凌星光:1940年代後半に国際政治に激変が生じると、米国など西側諸国は冷戦思考の下でカイロ宣言とポツダム宣言の約束を遵守せず、1951年にサンフランシスコ講和条約と日米安保条約を一方的に締結した。冷戦期には客観的情勢の影響で、カイロ宣言とポツダム宣言を取り上げる声は国際社会でどんどん小さくなり、ほぼ忘れ去られた。だが日本右翼勢力はカイロ宣言とポツダム宣言への批判を一貫して止めず、中国の台頭に伴い日本の主流政治勢力はサンフランシスコ講和条約を強調し、カイロ宣言とポツダム宣言を無視している。
田中宏:1972年の日中共同声明には「日本側は、過去において日本国が戦争を通じて中国国民に重大な損害を与えたことについての責任を痛感し、深く反省する」との文言がある。サンフランシスコ講和条約(1951年)、「日華平和条約」(1952年)など日本の戦後処理に関する国際文書には、歴史認識に関する文言がない。
日中共同声明で初めて、過去の歴史に対する日本の認識が盛り込まれた。また、日中共同声明第3条は「日本国政府は、この中華人民共和国政府の立場を十分理解し、尊重し、ポツダム宣言第八項に基づく立場を堅持する」と定めた。こうして見ると、カイロ宣言がどれほど重要な意義を持つ国際文書であるのかが分かる。これは日本がいかに歴史に向き合い、未来を切り開くかを考えるうえでの重要な出発点だ。

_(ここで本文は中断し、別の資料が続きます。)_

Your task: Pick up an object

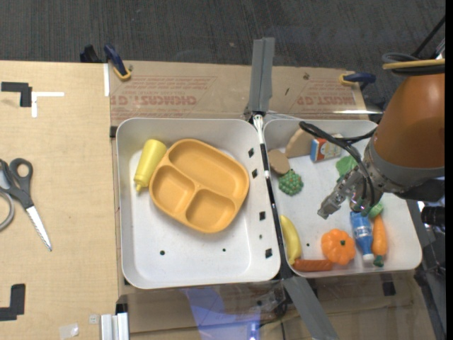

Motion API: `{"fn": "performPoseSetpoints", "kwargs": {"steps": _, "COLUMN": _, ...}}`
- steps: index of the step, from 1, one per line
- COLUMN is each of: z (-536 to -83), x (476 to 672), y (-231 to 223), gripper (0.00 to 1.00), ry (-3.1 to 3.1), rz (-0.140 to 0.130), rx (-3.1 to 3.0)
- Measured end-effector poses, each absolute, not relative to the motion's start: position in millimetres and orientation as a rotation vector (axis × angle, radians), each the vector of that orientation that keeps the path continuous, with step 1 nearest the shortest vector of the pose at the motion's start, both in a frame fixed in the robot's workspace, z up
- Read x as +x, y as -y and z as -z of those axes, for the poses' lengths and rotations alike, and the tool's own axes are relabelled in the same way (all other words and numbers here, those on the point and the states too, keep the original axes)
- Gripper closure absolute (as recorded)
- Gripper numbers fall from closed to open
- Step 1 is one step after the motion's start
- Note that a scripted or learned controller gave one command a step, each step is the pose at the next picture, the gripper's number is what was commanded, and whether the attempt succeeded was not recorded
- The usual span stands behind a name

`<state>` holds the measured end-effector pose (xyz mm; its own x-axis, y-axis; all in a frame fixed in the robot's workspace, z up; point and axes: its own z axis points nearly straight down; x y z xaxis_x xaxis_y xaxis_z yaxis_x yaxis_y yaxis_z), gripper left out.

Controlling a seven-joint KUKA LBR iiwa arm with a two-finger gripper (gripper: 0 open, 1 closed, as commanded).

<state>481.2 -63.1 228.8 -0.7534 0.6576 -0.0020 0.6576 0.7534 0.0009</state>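
Objects for picking lie in the right bin (403,264): a toy pumpkin (338,247), a blue bottle (362,234), a carrot (380,236), a banana (289,236) against the left wall, a red chilli (311,265) at the near edge, a broccoli floret (290,183), a brown disc (279,163), and a small carton (325,149) toward the far wall. The left bin (191,271) bears a yellow divided plate (196,185) with a yellow mustard bottle (148,163) just beside it. Scissors (21,197) rest on the bench, well apart from both bins.

Progress: judged from this view, no object is lifted; all lie on the bin floors, so selection, grasp and lift remain.

Pose: the arm enters from the right, its orange band above the right bin. The gripper (338,200) hangs over the bin's middle, between floret and pumpkin, pointing down and left. Nothing is seen between its fingers; whether they are spread or closed cannot be told.
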Motion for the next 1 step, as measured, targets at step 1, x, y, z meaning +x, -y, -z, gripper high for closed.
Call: {"fn": "performPoseSetpoints", "kwargs": {"steps": 1, "z": -166.4, "x": 477.9, "y": 126.8, "gripper": 1.00, "ry": -3.078, "rz": 0.000, "rx": 0.629}}
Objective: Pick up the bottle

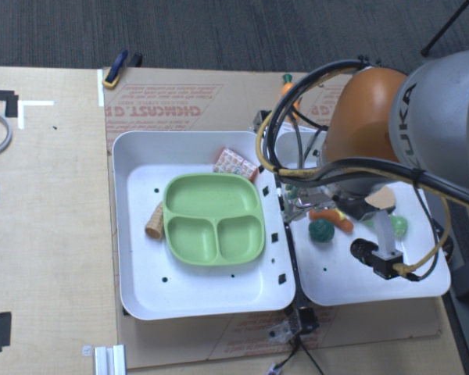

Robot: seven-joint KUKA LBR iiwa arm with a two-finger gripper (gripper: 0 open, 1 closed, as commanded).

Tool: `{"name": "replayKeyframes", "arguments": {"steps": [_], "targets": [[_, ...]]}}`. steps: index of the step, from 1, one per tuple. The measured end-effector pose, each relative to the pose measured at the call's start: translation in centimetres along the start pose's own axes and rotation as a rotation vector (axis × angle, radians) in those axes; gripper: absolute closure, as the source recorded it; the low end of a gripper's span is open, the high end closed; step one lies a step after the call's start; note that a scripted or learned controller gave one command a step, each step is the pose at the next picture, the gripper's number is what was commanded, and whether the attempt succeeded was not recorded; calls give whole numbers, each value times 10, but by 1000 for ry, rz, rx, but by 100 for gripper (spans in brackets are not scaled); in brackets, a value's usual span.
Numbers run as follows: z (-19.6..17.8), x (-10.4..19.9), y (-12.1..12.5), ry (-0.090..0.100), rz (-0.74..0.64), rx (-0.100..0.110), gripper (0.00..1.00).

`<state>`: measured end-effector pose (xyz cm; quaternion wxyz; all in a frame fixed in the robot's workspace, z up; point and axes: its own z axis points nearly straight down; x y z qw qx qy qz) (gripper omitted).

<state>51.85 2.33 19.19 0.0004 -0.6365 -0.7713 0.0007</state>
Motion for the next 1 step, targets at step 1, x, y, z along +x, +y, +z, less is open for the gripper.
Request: {"name": "replayKeyframes", "arguments": {"steps": [1], "targets": [[-28,75,-28,0,66,1,100]]}}
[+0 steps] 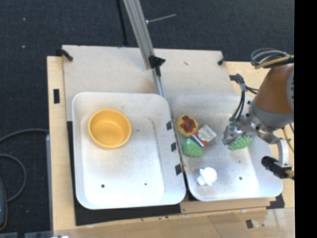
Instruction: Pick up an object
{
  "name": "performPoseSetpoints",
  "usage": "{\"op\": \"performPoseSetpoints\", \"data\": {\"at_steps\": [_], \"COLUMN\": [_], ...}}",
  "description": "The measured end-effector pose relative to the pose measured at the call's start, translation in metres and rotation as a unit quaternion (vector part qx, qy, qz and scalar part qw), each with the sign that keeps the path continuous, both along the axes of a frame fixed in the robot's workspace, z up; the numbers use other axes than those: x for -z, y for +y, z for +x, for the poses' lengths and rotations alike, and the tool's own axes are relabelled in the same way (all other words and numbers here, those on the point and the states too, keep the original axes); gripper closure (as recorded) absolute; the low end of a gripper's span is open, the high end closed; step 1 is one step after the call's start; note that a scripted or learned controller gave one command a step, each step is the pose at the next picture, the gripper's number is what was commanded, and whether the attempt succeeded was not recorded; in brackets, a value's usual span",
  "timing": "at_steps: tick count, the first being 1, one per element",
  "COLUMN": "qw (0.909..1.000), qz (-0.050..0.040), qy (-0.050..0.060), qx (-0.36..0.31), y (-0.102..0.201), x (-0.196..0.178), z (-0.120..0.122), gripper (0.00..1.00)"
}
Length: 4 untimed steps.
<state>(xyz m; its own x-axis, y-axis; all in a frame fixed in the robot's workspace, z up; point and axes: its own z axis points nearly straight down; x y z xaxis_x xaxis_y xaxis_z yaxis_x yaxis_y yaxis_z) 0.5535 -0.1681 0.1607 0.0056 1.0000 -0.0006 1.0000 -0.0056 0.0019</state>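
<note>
gripper (234, 137): over the right bin (247, 185), right-centre, arm coming in from the right
finger state: can't tell, metal tips blur together from this angle
green object at gripper (241, 143): small, bumpy, green; sits directly under and just right of the gripper tip, touching or nearly so
held?: unclear, not seen between fingers, so not calling it grasped
key relation: the green object at gripper lies straight below the tip, a shade to the right and near side; next move looks like a plain drop or close, no sideways travel needed
long axis: roughly left to right, short blob, not much axis to speak of
other candidates: green ball (192, 148), red-yellow toy (187, 125), white-red carton (205, 134), all clustered at the left edge of the right bin, well left of the gripper
white piece (207, 176): near side of the right bin, left and nearer than the gripper
left bin (143, 182): holds yellow bowl (109, 128), far from the arm
judgement: likely mid-grasp attempt on the closest green item
</note>
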Motion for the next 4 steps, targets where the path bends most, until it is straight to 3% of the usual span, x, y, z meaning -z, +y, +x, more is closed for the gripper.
{"op": "performPoseSetpoints", "data": {"at_steps": [2,4], "qw": [1.0000,1.0000], "qz": [-0.0011,0.0004], "qy": [-0.003,0.000], "qx": [-0.005,-0.006], "y": [0.000,0.107], "x": [-0.094,-0.098], "z": [0.004,0.033], "gripper": [1.00,1.00]}}
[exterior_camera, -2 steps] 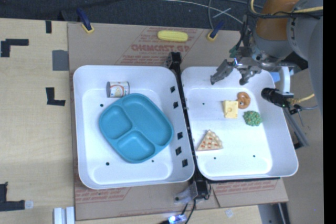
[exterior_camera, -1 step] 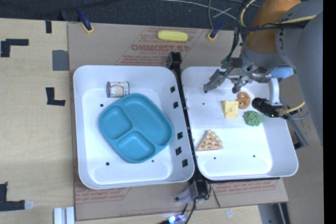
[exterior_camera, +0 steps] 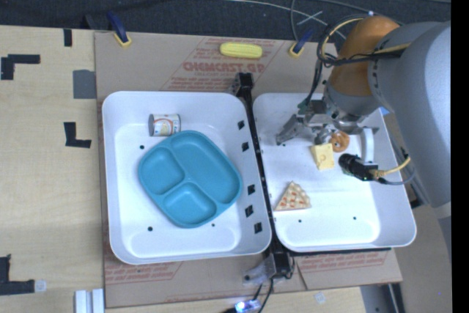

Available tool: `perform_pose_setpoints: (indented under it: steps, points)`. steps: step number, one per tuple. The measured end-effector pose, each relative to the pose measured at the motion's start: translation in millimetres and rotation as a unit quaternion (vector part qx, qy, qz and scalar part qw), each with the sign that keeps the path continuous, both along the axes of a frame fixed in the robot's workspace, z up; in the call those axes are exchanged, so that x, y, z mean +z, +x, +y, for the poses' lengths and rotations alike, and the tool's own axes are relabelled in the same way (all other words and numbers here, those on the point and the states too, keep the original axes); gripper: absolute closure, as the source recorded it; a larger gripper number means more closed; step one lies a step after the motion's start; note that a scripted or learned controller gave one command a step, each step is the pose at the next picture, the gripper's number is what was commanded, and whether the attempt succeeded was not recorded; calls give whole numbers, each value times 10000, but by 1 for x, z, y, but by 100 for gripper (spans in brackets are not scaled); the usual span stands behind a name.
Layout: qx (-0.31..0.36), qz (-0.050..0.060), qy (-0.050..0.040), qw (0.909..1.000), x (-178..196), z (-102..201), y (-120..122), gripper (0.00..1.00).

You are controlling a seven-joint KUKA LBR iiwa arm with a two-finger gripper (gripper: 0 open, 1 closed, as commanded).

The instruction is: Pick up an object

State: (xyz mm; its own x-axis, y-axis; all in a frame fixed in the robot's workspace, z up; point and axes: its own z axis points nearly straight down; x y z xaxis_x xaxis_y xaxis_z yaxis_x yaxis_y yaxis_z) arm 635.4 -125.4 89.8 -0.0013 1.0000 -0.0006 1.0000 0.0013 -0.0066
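Starting at your left, the left bin (exterior_camera: 117, 179) holds a small can (exterior_camera: 164, 124) lying on its side just behind a blue divided plate (exterior_camera: 189, 177); both sit well apart from the arm. Cross the divider into the right bin (exterior_camera: 388, 231) and you find a pizza slice toy (exterior_camera: 292, 197) near the front. Behind it the gripper (exterior_camera: 316, 130) hangs spread, with nothing between its fingers. The nearest candidate, a yellow cheese wedge (exterior_camera: 322, 156), lies just in front of the claw, with a small orange-brown piece (exterior_camera: 339, 141) beside it. You would drop forward and down slightly.
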Motion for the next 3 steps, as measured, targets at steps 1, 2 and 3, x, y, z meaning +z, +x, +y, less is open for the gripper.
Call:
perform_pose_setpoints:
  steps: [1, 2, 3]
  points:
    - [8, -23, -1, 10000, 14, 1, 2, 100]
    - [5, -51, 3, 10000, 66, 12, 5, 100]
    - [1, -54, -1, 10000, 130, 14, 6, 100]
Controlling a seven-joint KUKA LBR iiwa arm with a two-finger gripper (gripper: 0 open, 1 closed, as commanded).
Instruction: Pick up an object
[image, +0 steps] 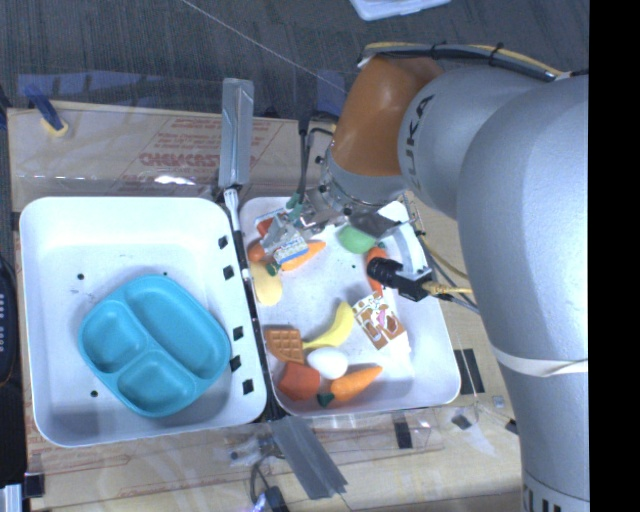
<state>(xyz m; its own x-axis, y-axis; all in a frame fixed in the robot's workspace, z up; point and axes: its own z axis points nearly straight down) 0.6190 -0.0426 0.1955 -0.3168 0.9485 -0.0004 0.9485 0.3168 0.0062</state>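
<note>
The hand (292, 237) hangs low over the far end of the right bin (437, 352), above a small carton (294, 256) lying against a carrot (318, 247); whether its fingers are apart or together I cannot tell, and nothing shows between them. Near the banana (337, 325) at that bin's middle: a waffle (284, 344) and egg (327, 361) just beside it, a milk carton (381, 322) to its right, another carrot (352, 381) closer to the front wall. The left bin (48, 228) holds a blue tray (155, 343)
</note>
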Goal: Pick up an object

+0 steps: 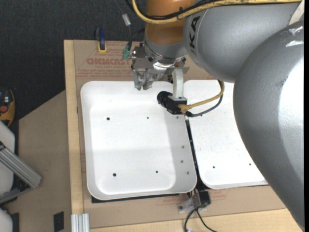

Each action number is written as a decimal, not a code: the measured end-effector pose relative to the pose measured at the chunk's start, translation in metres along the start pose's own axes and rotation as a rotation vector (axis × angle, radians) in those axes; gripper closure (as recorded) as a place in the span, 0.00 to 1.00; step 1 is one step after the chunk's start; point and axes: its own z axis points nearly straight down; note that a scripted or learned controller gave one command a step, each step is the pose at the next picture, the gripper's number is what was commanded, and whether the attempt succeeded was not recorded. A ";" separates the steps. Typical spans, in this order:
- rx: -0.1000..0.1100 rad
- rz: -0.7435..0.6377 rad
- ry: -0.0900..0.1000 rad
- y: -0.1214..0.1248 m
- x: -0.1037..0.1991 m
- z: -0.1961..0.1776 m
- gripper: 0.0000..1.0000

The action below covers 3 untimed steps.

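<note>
- Hanging low over the far rim of the left bin (96,144), the gripper (144,81) points down as though set for a pick there; we cannot tell whether it is apart or together, and we see nothing clamped in it
- Just beside it, a black fitting (169,103) on a yellow cable (207,104) dangles over the seam between the bins; we judge it part of the rig, not something to pick
- Where the object lies we cannot tell: the arm (251,47) covers the far rims and much of the right bin (227,144)
- We count one arm, one gripper and two bins side by side, touching along the seam
- We count four dark dots on the left bin's floor and two on the right's
- One brown board (72,129) lies under both bins, likely to keep them level, with one blue clamp (101,41) at its far edge, likely pinning it
</note>
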 end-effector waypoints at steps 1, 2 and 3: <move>-0.013 0.010 -0.001 -0.011 -0.016 -0.052 1.00; -0.012 0.014 -0.003 -0.017 -0.062 -0.073 1.00; 0.000 0.000 0.000 -0.015 0.034 -0.015 1.00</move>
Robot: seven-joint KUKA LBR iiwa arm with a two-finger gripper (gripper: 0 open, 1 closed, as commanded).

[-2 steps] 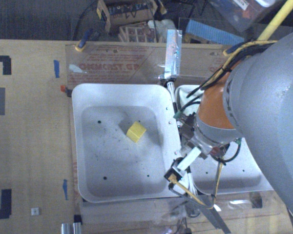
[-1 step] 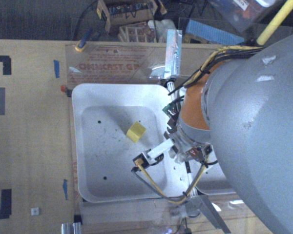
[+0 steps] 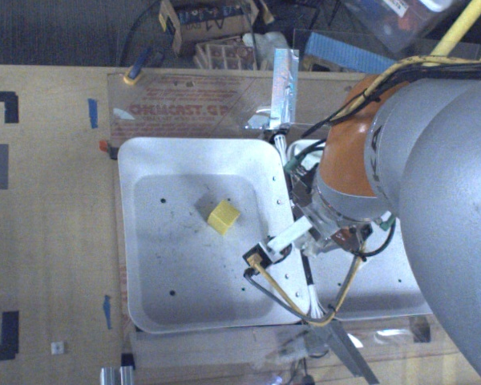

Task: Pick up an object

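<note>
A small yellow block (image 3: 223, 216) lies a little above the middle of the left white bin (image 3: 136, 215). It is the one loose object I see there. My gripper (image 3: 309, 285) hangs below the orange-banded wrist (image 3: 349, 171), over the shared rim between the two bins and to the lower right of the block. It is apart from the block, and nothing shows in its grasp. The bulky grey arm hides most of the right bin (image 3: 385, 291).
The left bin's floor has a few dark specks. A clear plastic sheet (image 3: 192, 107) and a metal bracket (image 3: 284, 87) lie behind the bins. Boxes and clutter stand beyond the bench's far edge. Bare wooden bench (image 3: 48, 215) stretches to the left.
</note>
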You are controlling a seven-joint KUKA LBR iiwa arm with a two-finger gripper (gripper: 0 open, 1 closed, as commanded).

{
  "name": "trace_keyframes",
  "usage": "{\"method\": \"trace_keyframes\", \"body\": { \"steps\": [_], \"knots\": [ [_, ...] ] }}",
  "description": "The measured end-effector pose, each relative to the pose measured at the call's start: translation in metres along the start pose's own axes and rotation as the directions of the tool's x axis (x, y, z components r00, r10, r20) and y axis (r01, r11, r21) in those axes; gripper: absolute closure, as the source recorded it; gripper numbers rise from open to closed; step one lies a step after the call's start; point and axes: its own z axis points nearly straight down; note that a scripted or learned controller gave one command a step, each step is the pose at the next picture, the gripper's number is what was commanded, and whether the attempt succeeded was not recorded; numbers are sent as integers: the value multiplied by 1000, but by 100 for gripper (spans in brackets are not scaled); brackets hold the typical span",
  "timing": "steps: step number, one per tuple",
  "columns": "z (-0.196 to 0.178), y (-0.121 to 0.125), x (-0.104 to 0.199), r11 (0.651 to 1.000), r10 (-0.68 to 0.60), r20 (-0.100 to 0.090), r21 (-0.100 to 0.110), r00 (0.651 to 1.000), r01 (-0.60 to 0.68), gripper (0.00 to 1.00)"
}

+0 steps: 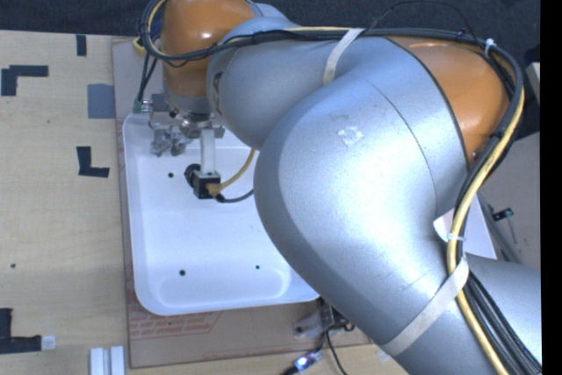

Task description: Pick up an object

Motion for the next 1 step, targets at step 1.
{"method": "trace_keyframes", "body": {
  "steps": [1],
  "knots": [
    [-10, 0, -1, 1000, -1, 3, 0, 1000, 1, 100]
  ]
}}
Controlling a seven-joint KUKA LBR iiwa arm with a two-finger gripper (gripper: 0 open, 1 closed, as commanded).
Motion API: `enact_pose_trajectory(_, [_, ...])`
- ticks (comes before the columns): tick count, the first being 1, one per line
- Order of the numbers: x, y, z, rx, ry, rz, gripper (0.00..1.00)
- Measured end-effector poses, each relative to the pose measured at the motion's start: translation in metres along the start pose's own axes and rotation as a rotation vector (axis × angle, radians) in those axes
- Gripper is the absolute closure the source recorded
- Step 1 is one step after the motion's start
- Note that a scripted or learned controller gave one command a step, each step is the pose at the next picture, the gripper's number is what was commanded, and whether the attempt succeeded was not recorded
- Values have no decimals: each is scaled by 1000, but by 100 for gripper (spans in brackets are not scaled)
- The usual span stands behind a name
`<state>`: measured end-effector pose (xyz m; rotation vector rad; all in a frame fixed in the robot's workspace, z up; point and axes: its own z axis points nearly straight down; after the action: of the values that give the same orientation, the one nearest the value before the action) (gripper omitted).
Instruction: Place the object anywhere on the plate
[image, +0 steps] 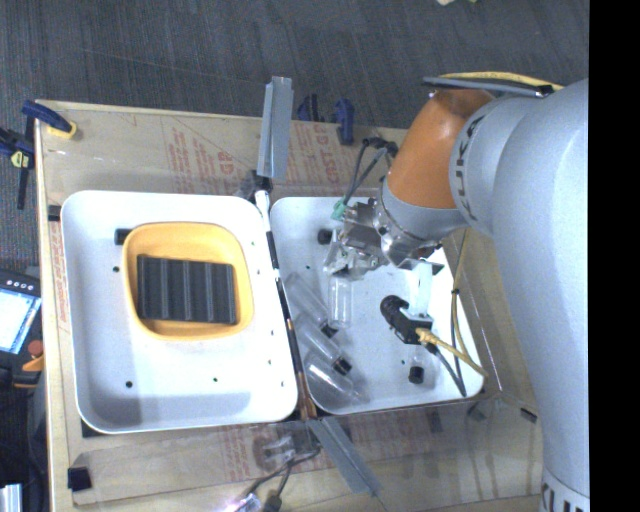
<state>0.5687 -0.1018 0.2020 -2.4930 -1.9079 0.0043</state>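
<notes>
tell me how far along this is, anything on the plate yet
Looks done: a dark ribbed block already lies on the yellow plate in the left bin. In hand: the tool is over the right bin; I cannot tell whether it grips anything. Left: probably nothing, if that block is the object.

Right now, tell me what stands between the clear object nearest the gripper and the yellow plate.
Only the bins' adjoining walls, between the clear object and the yellow plate. A dark ridged panel covers the plate's middle.

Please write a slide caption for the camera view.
Gripper low over the right white bin; yellow rounded-square plate with dark ribbed centre in the left white bin.
</notes>
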Motion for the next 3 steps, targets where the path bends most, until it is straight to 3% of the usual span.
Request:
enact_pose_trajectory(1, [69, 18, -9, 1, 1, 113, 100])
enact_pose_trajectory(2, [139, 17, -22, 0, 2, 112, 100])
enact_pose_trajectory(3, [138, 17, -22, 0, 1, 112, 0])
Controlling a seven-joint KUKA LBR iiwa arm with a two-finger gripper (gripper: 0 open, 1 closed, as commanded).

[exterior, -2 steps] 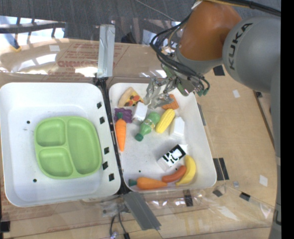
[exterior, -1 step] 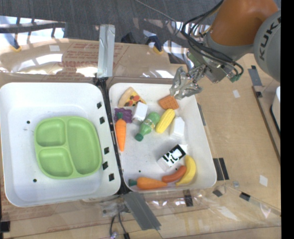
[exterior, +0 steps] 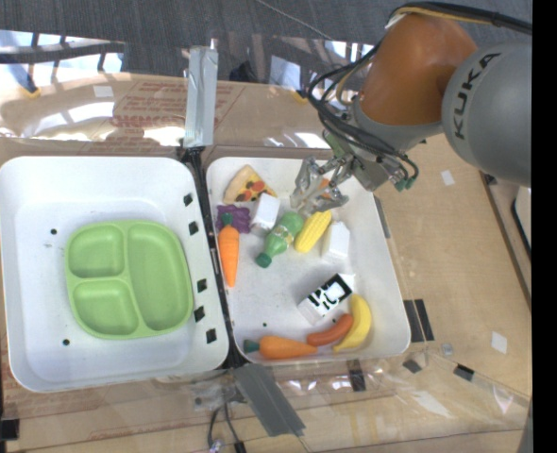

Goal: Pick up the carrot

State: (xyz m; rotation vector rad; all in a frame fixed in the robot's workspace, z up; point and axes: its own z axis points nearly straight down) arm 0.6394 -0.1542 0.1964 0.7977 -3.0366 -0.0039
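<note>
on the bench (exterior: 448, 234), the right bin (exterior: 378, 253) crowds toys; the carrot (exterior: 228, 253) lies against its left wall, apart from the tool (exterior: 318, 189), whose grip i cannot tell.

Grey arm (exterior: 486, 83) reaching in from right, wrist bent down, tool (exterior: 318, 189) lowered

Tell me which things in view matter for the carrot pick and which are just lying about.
Belongs to the job:
- carrot, by the right bin's left wall
- end effector, above the bin's upper part

Lying about:
- second carrot
- corn cob
- green bottle
- banana
- pizza slice
- green divided plate, left bin
</note>
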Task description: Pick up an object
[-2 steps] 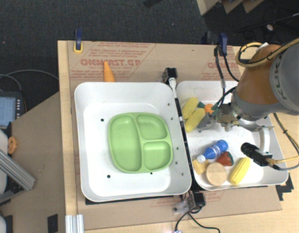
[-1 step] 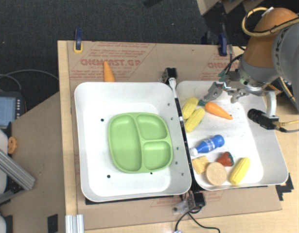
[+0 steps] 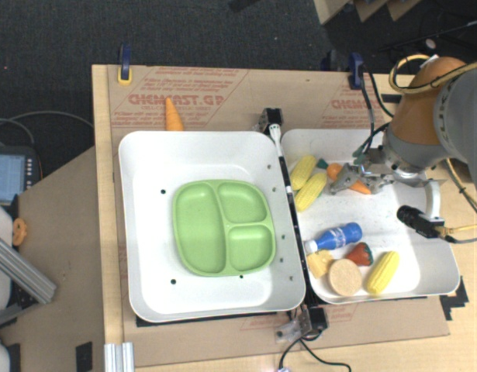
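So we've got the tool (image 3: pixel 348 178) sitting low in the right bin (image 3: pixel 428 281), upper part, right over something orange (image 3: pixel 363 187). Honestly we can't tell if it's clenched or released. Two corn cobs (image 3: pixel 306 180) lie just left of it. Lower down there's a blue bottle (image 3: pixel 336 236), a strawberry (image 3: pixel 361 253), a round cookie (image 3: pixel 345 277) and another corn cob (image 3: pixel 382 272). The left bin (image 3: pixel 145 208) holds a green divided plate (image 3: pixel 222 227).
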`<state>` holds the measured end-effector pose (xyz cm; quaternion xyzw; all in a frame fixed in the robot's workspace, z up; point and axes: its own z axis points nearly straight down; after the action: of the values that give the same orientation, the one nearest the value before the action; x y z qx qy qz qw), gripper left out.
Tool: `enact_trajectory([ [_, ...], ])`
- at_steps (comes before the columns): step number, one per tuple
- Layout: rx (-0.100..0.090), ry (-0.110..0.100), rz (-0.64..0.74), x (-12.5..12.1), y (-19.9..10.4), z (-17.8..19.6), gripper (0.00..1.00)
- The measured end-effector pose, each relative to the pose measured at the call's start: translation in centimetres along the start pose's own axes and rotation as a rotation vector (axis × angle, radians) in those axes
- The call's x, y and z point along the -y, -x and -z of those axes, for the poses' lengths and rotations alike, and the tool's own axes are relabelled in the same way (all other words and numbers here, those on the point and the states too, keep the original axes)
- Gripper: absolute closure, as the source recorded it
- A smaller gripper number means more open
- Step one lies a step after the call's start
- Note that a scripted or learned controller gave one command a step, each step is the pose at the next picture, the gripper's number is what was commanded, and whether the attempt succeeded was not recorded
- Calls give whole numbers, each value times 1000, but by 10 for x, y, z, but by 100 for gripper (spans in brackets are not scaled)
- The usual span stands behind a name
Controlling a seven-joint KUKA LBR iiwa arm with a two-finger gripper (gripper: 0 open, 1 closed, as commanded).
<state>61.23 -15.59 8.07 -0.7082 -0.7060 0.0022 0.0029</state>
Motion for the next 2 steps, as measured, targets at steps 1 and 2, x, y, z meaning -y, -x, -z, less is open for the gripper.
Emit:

劉迪(在日学者):日本の学者、白井聡氏は『永続敗戦論--戦後日本の核心』で、ポツダム宣言第8項は日本の領土問題を考えるうえで繰り返し立ち戻らなければならない原点だと書いた。白井氏は降伏によって日本はこの条項を完全に受諾した、つまり甲午戦争後に獲得した全ての領土を失ったと指摘した。